Posted: Fri Aug 09, 2013 8:36 pm
by bruce
The message "exception: Force RMSE error..." sounds like a calculation error to me as to the messages after that point. If the errors can be "cured" by reducing clock rates, by changing drivers, or by getting a new WU remains to be seen.

After a WU fails, it is assigned to someone else to be completed. If it's successfully completed, we have to assume something is wrong with your hardware. If it fails repeatedly, we have to assume the data in the WU is corrupt and cannot be calculated.

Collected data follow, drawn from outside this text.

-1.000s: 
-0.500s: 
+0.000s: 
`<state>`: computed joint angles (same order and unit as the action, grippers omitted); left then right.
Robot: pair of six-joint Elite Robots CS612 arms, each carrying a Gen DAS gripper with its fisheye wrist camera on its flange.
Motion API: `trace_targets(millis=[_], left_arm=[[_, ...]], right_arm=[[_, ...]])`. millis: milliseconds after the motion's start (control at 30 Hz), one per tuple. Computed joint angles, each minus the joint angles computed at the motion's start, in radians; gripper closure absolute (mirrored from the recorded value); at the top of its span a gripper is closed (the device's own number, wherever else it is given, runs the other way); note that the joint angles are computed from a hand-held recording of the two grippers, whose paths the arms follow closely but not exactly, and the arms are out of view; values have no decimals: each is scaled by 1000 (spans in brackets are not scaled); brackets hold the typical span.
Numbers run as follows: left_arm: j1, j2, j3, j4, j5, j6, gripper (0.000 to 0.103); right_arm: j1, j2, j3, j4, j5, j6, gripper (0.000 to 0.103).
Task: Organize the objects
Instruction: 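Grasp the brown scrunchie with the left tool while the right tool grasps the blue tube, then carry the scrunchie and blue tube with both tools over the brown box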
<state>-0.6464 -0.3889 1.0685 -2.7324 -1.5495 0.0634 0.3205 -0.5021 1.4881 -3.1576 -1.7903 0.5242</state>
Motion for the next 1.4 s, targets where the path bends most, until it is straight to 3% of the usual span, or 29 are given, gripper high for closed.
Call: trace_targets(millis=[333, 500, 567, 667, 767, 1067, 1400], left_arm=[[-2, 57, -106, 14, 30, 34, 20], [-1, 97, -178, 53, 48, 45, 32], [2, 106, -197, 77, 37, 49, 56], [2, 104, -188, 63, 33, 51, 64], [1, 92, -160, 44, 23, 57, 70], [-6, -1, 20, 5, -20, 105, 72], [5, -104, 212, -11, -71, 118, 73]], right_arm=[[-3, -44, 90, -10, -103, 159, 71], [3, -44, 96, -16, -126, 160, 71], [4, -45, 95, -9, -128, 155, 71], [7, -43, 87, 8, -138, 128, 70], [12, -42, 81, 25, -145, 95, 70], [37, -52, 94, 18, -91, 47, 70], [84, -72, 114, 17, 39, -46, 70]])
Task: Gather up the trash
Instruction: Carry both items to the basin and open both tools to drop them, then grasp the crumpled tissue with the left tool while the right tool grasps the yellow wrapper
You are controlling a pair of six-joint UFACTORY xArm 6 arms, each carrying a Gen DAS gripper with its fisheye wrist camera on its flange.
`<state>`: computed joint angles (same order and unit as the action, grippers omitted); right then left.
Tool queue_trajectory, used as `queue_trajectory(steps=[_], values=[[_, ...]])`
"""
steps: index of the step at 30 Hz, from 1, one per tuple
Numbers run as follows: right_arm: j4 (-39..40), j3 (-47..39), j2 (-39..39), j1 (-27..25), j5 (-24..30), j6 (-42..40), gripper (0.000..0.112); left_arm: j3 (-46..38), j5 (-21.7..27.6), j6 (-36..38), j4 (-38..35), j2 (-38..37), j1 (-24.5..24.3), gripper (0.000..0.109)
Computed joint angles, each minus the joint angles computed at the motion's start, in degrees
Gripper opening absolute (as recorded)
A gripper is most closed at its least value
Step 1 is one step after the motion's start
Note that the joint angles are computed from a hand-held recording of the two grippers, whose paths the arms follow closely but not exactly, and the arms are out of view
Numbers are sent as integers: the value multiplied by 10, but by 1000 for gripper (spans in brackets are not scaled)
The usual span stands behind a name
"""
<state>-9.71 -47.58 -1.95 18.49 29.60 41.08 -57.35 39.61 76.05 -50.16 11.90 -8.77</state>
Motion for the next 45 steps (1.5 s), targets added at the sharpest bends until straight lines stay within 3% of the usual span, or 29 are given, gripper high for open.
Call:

Nobody else has returned this WU yet, so I'll flag it for follow-up.

Re: 7870 / Core 17 / Project 8900 not folding

Posted: Sat Aug 10, 2013 1:11 am
by folding_hoomer
The delay you describe is the normal behavior of Core17.
First the WU starts using one full core of the CPU to prepare the data (the faster the CPU, the shorter the delay in "switching to the GPU") - and once data were "ready" the GPU starts calculating them.
At that moment the CPU-utilisation is reduced to several percent for the rest of the WU.

Re: 7870 / Core 17 / Project 8900 not folding

Posted: Sun Aug 11, 2013 10:56 pm
by aluiaam
I just want to provide a bit a closure to this thread, though not really a solution. Friday evening I tried again to start folding that P8900 WU. After restarting the slot there were the same symptoms previously described; then after about four and a half minutes my screen went crazy and the system rebooted. When the desktop came up, FAHControl started, the CPU started folding, and according to GPU-Z the GPU was folding. As of writing this it's completed two P8900 WUs without a hitch. To address the overclock stability issue, it has been folding for almost 48 hours at the same clocks I've been gaming with (1100/1350 MHz). For the sake of diagnosis I'm sorry to say I didn't explicitly change anything. The only thing different was that the computer rebooted. Go figure. :e?:

Re: 7870 / Core 17 / Project 8900 not folding

Posted: Mon Aug 12, 2013 3:22 am
by 7im
Since you had already rebooted before then really nothing changed... And yet it did change.

Re: 7870 / Core 17 / Project 8900 not folding

Posted: Mon Aug 12, 2013 4:17 am
by bruce
The reassigned WU was completed by someone else. The fact that your computer was unable to perform the same calculation seems to be due to what we call "unstable"

Hi aluiaamPC (team 211754),
Your WU (P8900 R22 C1 G90) was added to the stats database on 2013-08-09 10:00:36 for 0 points of credit.
Hi xxx (team xxx),
Your WU (P8900 R22 C1 G90) was added to the stats database on 2013-08-11 05:01:32 for 11532 points of credit.